Accanto al tavolo c’è un banchetto: ogni invitato qui deve fare una tappa per adeguarsi al dress code della festa.
Glitter e brillantini.
Sotto le luci stroboscopiche della festa sembriamo tutti delle lucciole.
Com’è che ti sei scampato i brillantini in faccia?, domando allo sconosciuto;
Vieni, te li metto io.
Ci sediamo uno di fronte all’altra, così vicini da inspirarci l’aria a vicenda.
Scelgo con cura i brillantini da attaccargli alla coda dell’occhio.
Ti piacciono questi?
Le mie dita percepiscono un’elettricità ancestrale; con l’indice stacco un brillantino e, delicatamente, lo tengo tra questo e il pollice, la colla rivolta verso la sua pelle.
Mi avvicino e di riflesso chiude gli occhi.
Premo, la colla aderisce sotto la pressione delle mie dita.
Riapre gli occhi e il suo sguardo m’inghiotte:
non c’è più nulla intorno a me, nulla intorno a noi, il tempo si è cristallizzato.
Dove sono?
La mia gamba sfiora la sua, sento il suo desiderio. Ha lo stesso suono del mio.
Siamo sotto un incantesimo forse, il mio sguardo lo incatena, il suo sguardo mi annega.

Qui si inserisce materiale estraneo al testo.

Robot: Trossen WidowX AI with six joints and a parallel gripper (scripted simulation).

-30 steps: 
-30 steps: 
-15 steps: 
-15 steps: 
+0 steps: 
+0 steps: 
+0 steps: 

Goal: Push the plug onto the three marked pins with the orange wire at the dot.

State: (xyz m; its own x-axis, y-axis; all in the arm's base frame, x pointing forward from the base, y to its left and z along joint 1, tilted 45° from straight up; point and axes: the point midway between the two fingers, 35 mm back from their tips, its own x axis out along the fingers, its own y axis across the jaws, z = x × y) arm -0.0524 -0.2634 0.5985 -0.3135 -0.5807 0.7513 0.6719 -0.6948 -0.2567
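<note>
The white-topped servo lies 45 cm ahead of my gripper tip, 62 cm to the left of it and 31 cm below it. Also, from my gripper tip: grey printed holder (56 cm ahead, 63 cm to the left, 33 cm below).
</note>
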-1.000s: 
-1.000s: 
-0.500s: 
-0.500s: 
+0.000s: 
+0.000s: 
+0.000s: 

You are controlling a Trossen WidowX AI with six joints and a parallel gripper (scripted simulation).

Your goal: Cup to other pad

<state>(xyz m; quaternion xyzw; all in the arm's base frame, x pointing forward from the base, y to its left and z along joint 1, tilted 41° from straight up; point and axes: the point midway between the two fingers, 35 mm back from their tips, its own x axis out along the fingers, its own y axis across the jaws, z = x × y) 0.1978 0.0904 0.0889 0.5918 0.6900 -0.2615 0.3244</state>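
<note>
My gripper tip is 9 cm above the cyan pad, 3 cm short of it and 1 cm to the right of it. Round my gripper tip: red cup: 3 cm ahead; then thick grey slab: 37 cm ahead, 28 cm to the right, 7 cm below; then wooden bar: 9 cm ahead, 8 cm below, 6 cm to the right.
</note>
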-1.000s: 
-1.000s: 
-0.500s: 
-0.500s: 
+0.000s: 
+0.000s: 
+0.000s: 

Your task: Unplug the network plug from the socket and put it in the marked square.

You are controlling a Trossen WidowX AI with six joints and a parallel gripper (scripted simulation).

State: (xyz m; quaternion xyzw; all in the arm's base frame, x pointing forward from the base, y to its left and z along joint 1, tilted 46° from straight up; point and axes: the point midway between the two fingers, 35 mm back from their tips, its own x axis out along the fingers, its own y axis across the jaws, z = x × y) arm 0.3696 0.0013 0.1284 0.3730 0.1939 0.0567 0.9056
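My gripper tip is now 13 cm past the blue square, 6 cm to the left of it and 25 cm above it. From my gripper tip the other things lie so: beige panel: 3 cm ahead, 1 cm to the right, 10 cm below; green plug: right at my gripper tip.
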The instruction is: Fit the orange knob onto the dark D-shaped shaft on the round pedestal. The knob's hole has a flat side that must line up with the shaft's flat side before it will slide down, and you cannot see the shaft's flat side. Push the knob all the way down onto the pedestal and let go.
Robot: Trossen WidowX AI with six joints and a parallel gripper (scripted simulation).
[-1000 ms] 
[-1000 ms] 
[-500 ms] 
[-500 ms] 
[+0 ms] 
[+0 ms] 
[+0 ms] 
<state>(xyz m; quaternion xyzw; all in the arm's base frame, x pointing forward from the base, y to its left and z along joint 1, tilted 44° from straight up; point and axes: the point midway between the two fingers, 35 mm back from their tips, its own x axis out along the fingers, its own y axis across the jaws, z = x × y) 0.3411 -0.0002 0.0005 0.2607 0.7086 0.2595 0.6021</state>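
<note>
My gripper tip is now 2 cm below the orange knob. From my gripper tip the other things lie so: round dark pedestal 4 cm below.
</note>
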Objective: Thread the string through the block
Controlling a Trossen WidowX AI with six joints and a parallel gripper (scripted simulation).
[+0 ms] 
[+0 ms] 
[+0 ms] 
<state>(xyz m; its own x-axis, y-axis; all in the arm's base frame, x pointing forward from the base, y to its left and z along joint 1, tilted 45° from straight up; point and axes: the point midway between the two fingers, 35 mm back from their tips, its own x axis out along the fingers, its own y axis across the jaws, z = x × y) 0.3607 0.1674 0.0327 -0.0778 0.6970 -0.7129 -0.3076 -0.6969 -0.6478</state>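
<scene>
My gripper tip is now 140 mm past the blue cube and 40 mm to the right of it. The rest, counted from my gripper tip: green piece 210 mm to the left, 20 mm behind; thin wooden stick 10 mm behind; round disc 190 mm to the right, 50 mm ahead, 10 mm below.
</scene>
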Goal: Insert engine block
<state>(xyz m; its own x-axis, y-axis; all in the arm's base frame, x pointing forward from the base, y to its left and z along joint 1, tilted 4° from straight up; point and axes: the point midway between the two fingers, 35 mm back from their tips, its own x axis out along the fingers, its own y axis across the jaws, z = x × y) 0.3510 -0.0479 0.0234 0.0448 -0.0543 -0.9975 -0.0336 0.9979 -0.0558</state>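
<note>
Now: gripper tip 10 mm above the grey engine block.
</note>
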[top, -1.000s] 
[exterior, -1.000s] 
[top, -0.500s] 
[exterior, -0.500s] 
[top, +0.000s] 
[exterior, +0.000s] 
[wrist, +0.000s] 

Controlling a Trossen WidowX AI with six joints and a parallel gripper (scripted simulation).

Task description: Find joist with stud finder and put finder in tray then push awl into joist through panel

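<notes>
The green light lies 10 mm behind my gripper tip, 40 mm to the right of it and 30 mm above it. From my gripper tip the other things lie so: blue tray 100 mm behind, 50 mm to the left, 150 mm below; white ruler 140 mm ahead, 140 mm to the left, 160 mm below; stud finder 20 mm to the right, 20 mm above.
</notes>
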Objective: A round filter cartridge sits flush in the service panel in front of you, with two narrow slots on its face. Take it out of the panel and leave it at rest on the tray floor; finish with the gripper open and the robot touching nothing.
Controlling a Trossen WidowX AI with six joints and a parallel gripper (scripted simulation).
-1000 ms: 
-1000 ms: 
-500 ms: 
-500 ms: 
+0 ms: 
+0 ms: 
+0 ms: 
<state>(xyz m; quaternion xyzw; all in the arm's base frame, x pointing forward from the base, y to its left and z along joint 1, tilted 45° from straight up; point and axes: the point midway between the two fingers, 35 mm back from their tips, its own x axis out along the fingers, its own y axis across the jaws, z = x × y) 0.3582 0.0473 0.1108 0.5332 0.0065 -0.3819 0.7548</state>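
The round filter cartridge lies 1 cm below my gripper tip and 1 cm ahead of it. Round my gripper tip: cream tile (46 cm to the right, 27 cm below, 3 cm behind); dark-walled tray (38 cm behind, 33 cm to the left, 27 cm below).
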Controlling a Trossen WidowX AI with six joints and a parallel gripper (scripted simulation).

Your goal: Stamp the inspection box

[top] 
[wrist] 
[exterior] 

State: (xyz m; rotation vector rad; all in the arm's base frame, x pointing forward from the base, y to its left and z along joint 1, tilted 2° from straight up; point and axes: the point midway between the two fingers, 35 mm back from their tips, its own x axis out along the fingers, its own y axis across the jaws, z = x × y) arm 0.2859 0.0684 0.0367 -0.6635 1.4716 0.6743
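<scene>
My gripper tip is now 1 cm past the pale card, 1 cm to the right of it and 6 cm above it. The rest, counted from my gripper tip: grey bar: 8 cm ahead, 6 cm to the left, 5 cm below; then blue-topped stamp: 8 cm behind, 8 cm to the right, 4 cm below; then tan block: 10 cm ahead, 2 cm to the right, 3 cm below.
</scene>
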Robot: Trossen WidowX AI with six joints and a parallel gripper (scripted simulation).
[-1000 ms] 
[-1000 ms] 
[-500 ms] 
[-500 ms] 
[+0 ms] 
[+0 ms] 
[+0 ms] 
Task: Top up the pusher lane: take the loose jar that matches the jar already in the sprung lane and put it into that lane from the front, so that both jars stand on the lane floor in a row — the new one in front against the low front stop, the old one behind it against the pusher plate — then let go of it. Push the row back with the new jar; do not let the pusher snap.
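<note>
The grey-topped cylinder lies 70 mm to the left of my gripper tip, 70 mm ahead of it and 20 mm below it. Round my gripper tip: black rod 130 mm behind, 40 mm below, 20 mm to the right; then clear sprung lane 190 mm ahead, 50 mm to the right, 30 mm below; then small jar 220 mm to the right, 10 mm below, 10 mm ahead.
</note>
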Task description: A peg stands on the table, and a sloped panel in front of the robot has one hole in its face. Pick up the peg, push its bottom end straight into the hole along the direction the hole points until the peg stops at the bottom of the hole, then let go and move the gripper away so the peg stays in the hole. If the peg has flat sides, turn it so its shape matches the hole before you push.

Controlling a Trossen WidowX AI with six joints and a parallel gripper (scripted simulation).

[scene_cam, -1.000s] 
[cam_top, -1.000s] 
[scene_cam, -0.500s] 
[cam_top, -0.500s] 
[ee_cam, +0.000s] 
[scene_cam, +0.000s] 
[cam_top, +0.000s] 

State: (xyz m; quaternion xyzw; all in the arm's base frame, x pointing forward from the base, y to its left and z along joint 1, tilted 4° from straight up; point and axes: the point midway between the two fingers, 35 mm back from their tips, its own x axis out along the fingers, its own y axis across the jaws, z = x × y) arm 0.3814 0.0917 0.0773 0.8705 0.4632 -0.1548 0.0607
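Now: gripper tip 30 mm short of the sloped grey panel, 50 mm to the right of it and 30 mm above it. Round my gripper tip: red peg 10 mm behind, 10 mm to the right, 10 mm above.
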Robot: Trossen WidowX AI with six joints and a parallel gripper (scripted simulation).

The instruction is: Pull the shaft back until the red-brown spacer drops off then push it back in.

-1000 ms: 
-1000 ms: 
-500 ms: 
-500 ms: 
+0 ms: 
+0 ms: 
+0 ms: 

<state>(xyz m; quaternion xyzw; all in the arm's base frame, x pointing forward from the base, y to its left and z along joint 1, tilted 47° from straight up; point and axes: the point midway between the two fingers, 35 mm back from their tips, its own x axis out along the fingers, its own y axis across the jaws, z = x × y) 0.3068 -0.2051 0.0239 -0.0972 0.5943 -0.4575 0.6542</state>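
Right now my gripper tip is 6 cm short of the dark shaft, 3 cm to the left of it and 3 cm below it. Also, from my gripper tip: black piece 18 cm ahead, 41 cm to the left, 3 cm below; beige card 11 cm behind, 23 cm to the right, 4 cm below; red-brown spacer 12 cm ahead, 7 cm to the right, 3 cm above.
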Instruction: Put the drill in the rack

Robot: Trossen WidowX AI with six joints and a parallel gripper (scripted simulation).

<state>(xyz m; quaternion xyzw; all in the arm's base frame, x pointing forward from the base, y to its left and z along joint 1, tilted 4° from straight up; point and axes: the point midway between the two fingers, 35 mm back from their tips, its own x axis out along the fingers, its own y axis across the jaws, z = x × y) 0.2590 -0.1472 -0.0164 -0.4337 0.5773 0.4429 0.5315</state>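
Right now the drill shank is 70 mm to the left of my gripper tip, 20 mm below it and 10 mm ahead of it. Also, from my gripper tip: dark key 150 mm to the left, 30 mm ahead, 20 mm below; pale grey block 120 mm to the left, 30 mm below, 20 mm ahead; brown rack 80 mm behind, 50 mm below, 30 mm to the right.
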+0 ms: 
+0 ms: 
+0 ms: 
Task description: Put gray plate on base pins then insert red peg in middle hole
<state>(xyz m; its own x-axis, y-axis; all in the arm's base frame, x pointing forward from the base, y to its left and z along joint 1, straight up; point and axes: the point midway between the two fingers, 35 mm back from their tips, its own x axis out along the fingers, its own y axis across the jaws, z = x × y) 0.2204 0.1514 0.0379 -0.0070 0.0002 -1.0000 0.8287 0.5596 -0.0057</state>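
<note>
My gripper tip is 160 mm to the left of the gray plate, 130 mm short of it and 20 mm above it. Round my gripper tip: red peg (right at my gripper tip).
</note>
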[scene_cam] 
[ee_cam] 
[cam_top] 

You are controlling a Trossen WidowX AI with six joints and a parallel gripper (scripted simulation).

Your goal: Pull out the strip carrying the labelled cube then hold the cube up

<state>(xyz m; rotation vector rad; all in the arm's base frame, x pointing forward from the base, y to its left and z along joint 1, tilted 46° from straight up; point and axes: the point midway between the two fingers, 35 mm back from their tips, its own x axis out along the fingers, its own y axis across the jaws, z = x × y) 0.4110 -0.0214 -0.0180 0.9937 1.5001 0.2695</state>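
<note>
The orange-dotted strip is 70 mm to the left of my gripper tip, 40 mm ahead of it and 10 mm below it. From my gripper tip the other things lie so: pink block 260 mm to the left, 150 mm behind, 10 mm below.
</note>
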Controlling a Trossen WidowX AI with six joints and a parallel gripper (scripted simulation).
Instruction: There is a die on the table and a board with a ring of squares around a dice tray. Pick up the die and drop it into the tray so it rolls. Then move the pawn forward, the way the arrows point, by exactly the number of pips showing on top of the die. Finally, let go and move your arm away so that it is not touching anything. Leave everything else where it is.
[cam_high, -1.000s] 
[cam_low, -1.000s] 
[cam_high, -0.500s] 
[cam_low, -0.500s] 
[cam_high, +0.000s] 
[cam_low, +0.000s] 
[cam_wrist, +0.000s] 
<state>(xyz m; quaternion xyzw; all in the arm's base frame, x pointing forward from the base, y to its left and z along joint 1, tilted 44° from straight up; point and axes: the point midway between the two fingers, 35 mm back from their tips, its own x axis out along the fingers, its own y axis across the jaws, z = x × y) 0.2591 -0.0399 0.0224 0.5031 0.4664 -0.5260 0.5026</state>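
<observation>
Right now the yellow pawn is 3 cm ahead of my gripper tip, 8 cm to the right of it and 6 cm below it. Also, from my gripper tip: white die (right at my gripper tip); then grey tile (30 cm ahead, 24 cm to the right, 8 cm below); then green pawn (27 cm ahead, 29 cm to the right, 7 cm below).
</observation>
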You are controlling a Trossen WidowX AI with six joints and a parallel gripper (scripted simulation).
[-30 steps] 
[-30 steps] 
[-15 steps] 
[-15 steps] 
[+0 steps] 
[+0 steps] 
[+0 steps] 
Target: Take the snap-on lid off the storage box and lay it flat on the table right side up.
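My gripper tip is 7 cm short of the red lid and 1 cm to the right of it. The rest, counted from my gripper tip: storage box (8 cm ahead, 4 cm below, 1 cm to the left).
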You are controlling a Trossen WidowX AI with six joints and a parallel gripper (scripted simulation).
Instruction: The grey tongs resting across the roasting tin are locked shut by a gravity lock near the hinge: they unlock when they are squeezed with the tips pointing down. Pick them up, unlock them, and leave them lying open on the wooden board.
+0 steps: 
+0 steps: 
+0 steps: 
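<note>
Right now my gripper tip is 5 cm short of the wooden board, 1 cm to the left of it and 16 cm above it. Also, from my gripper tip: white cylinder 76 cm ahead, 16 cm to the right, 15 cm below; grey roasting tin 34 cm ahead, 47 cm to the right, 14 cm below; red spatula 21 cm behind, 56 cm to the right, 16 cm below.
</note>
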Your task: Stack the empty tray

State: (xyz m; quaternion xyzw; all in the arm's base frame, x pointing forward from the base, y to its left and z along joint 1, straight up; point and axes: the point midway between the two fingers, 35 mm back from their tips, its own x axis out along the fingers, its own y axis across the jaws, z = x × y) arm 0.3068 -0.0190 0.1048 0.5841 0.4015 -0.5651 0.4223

Ti va di andare a vedere le lucciole?, mi domanda all’orecchio;
mi prende per mano e si alza.
Le parole sono superflue, un orpello inutile.
Mi alzo, mi lascio condurre.
E sono di nuovo su quel sentiero stretto: questa volta io e lui e nessun altro, solo alberi e alberi e il suono sempre più forte del fiume.
Nel regno animale accadono fenomeni che paiono inspiegabili, quasi magici.
Uno di questi è la bioluminescenza.
Le lucciole formano costellazioni nei prati e noi chiamiamo poesia l’atmosfera che creano.
Nel regno degli umani accadono fenomeni che paiono inspiegabili, quasi magici.
Uno di questi è l’attrazione.
L’attrazione fisica attiva nel cervello un effetto domino di risposte chimiche ed elettriche.
L’attrazione fisica è un processo chimico,
e noi chiamiamo innamoramento la sensazione di farfalle nello stomaco.
Da quella notte piena di promesse estive, però,
non sono farfalle,
ma lucciole quelle che brillano nel mio stomaco.
Una distesa infinita di lucciole nel buio.